Toles was the everyday left fielder before his knee injury in 2017. He earned that spot with a great breakout performance in 2016 and a great spring to follow. Unfortunately for him, he has to do it all over again and once again claim left field.

Toles is doing just that this spring. He is proving why he got the job entering 2017 and why he deserves it this season. He is hitting very well this spring. That comes as no surprise as one of the reasons he got the job was because of his hitting. He adds versatility to the lineup because he can hit anywhere.

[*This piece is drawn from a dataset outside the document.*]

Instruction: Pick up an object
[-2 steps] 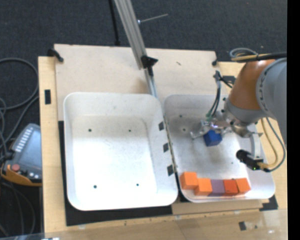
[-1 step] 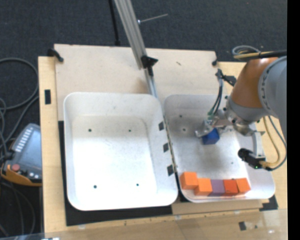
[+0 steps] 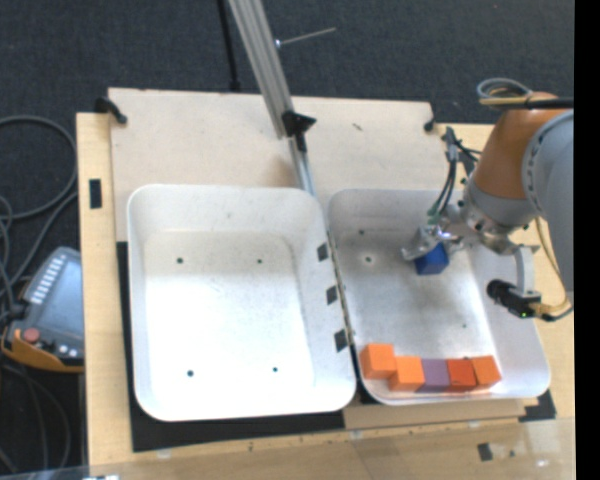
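Gripper (image 3: 427,247) sits low over the far part of the right bin (image 3: 380,218), at the end of the arm (image 3: 515,168) that comes in from the right. One blue block (image 3: 435,260) lies right at its tip, on the near side, touching or just under the metal. Whether the jaws are open or closed on the block cannot be told from this slant, so nothing says the block is held.

Further out, along the near wall of the same bin, five blocks stand in a row, touching one another: orange block (image 3: 380,358) at the left end, second orange block (image 3: 409,371) beside it, one purple block (image 3: 436,373) in the middle, then third orange block (image 3: 462,372) and fourth orange block (image 3: 486,370) at the right end. That makes four orange, one purple, one blue, six in all.

Left bin (image 3: 230,298) lies just beside the right one, their rims touching. Both rest on the bench (image 3: 200,138)
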`<state>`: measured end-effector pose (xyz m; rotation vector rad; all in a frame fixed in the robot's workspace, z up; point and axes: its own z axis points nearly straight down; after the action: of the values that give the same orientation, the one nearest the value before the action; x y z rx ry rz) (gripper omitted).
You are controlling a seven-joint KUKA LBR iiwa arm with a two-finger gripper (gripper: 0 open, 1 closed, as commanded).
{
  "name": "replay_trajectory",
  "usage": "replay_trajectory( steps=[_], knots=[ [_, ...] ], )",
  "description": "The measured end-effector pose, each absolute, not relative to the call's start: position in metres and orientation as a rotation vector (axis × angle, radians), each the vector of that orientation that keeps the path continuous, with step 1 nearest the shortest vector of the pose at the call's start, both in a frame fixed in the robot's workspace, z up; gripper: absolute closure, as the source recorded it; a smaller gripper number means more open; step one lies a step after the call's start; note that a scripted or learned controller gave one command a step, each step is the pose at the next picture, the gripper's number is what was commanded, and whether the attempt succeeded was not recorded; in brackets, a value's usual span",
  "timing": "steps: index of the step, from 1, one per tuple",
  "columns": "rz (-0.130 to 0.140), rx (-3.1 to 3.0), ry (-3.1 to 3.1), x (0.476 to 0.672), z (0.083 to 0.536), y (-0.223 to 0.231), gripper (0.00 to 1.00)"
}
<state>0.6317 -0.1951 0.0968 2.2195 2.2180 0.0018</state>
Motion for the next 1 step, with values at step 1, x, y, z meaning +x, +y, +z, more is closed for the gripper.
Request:
replay_trajectory(
  steps=[1],
  knots=[
    [0.006, 2.210, 2.229, 0.6355, 0.1354, -0.1143, 1.00]
  ],
)
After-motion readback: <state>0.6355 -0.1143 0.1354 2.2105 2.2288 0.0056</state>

He is a good, not great defender but left field is not really seen as a spot for elite defenders anyways. The most interesting thing he brings is his mentality. He, like many other players on the roster, are just “blue-collar” players. No extracurricular, he just comes in does his job and hustles all the time. He fits this team perfectly, and it would be a great story for him to snatch the job two spring training’s in a row.

Case against Toles:

For players coming off an injury, they aren’t always the same when they return. A player like Toles who relies heavily on his hustle needs to trust his body won’t give out on him again and give it all he’s got. Yes, he seems fine this spring, but this is nothing like a real game.

It might be better for Toles to start off in AAA for him to get 100 percent comfortable with his restructured knee. One thing he doesn’t have that the other two do have is power. He can put the ball over the fence just not at the same rate as the other two can. Left field is traditionally for a big bat, and Toles is not that. He is a table setter who can do damage, not a power hitter.